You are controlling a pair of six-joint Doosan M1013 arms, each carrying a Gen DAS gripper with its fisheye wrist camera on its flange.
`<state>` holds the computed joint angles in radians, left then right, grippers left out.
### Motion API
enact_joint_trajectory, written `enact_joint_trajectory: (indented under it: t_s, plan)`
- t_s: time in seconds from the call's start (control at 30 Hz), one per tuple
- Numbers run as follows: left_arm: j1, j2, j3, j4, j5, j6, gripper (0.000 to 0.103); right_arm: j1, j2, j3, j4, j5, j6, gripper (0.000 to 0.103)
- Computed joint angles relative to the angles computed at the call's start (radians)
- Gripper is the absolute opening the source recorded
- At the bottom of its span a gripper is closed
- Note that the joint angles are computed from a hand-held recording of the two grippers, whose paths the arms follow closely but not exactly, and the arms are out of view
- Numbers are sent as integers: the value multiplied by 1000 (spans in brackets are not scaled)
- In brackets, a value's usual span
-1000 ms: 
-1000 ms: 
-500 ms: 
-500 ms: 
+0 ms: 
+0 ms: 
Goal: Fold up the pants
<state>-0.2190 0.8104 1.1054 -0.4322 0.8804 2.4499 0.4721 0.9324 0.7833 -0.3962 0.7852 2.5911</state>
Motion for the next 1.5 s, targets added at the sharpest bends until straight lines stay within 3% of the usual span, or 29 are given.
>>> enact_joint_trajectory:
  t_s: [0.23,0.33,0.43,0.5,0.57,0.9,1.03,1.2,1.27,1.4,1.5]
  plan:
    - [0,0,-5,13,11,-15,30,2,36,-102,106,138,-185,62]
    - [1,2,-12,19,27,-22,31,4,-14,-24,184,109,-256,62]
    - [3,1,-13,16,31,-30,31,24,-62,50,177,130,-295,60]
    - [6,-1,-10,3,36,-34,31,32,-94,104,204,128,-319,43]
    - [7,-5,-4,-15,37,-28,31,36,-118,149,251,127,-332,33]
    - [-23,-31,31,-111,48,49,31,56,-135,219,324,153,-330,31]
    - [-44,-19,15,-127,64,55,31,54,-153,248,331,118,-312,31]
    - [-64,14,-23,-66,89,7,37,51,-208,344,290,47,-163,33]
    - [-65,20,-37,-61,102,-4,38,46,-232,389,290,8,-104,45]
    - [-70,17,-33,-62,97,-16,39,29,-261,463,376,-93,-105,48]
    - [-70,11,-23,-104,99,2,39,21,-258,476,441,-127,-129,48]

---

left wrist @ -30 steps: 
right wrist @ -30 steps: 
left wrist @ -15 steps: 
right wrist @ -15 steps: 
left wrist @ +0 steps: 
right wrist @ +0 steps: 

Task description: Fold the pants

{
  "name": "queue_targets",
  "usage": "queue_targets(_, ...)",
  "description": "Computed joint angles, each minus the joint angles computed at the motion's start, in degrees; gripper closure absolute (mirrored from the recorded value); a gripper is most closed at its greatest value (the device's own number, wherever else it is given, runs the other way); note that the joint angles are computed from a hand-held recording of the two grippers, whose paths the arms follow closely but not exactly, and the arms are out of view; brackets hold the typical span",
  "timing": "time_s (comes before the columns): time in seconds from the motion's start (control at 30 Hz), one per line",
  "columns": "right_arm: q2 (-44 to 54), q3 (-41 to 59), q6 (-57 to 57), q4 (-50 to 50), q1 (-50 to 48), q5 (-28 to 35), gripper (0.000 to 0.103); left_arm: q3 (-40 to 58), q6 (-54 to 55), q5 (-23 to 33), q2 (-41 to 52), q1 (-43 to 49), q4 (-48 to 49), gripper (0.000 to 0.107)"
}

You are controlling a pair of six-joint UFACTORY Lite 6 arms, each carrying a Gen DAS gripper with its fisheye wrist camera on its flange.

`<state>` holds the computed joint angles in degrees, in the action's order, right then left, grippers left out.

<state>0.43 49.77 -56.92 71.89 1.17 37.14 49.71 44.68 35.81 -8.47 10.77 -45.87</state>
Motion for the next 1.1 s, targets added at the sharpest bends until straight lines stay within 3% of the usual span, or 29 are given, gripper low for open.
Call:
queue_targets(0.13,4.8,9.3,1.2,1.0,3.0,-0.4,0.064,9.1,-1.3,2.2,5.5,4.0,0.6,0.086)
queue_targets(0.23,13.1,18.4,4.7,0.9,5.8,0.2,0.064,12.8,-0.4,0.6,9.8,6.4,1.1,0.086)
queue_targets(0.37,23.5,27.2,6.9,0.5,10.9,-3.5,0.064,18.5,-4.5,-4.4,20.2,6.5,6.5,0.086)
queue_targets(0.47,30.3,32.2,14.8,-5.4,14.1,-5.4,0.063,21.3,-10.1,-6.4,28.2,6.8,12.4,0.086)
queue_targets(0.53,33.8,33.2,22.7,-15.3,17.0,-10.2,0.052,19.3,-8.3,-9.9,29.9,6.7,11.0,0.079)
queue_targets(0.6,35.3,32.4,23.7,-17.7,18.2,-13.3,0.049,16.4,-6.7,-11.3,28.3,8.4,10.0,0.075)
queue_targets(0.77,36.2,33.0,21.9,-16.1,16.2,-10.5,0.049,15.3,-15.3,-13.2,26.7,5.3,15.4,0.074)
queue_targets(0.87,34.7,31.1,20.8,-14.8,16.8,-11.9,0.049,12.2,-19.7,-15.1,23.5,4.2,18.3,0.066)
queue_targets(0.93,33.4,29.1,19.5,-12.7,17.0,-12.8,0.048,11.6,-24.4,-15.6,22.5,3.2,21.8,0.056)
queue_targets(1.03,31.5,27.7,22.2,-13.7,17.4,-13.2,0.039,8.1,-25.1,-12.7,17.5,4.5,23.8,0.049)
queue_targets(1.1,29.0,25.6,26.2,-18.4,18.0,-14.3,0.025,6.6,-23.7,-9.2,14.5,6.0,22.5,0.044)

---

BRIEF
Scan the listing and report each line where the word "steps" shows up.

SOLVED EXERCISE
left wrist @ -30 steps: 
right wrist @ -30 steps: 
left wrist @ -15 steps: 
right wrist @ -15 steps: 
left wrist @ +0 steps: 
right wrist @ +0 steps: 

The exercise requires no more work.